### Records for the task
______________________________
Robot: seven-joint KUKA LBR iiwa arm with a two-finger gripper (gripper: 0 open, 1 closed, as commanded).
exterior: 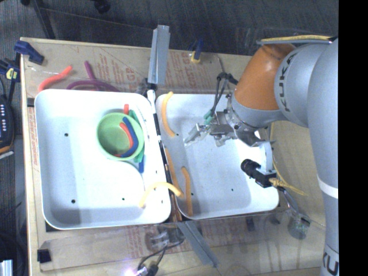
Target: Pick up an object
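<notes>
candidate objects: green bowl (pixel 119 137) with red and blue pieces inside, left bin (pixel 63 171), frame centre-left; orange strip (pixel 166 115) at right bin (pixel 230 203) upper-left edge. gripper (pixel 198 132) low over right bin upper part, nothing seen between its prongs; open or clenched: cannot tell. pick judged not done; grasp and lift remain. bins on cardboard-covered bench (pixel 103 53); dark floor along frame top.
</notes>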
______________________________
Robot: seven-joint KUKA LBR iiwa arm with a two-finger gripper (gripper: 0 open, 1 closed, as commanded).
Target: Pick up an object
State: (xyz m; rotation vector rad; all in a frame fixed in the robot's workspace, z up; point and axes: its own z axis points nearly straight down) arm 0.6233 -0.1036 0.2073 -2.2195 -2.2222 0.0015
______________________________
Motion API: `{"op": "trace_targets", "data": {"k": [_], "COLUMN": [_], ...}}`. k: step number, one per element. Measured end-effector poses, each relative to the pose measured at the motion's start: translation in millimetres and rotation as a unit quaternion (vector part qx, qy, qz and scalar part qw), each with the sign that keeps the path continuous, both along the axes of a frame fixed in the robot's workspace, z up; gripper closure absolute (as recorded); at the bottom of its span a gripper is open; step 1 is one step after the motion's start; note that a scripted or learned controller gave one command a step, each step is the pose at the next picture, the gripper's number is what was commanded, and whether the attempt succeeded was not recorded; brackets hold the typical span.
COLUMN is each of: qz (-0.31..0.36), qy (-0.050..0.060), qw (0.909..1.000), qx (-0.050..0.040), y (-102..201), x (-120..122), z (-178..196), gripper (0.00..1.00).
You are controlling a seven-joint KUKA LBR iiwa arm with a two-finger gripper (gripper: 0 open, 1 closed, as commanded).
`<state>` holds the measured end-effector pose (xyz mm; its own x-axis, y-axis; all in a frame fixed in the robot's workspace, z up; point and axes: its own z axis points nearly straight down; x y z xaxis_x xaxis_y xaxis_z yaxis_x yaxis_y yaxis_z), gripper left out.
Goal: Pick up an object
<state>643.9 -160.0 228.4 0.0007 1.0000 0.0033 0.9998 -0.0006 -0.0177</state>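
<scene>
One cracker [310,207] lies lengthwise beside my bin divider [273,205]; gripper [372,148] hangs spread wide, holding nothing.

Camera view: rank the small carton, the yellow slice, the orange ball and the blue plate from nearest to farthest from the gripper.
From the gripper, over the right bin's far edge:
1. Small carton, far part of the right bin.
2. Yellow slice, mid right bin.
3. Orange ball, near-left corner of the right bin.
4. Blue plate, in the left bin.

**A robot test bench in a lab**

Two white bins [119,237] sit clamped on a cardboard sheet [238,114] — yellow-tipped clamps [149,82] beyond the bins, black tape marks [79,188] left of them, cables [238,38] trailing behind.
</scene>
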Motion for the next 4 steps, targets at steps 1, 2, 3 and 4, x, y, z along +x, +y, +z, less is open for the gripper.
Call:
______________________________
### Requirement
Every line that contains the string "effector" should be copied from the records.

### Solution to this exercise
Motion API: `{"op": "trace_targets", "data": {"k": [_], "COLUMN": [_], ...}}`. k: step number, one per element. Measured end-effector poses, each relative to the pose measured at the motion's start: translation in millimetres and rotation as a unit quaternion (vector part qx, qy, qz and scalar part qw), each with the sign that keeps the path continuous, both along the axes of a frame fixed in the robot's workspace, z up; gripper closure absolute (as recorded); at the bottom of its span a gripper is open; step 1 is one step after the motion's start; note that a scripted or learned controller gave one command a step, each step is the pose at the next picture, the gripper's number is what was commanded, and whether the attempt succeeded was not recorded; brackets hold the typical span.
`<state>` holds the measured end-effector pose (xyz mm; its own x-axis, y-axis; all in a frame fixed in the robot's workspace, z up; point and axes: its own z axis points nearly straight down; x y z xaxis_x xaxis_y xaxis_z yaxis_x yaxis_y yaxis_z), gripper left out.

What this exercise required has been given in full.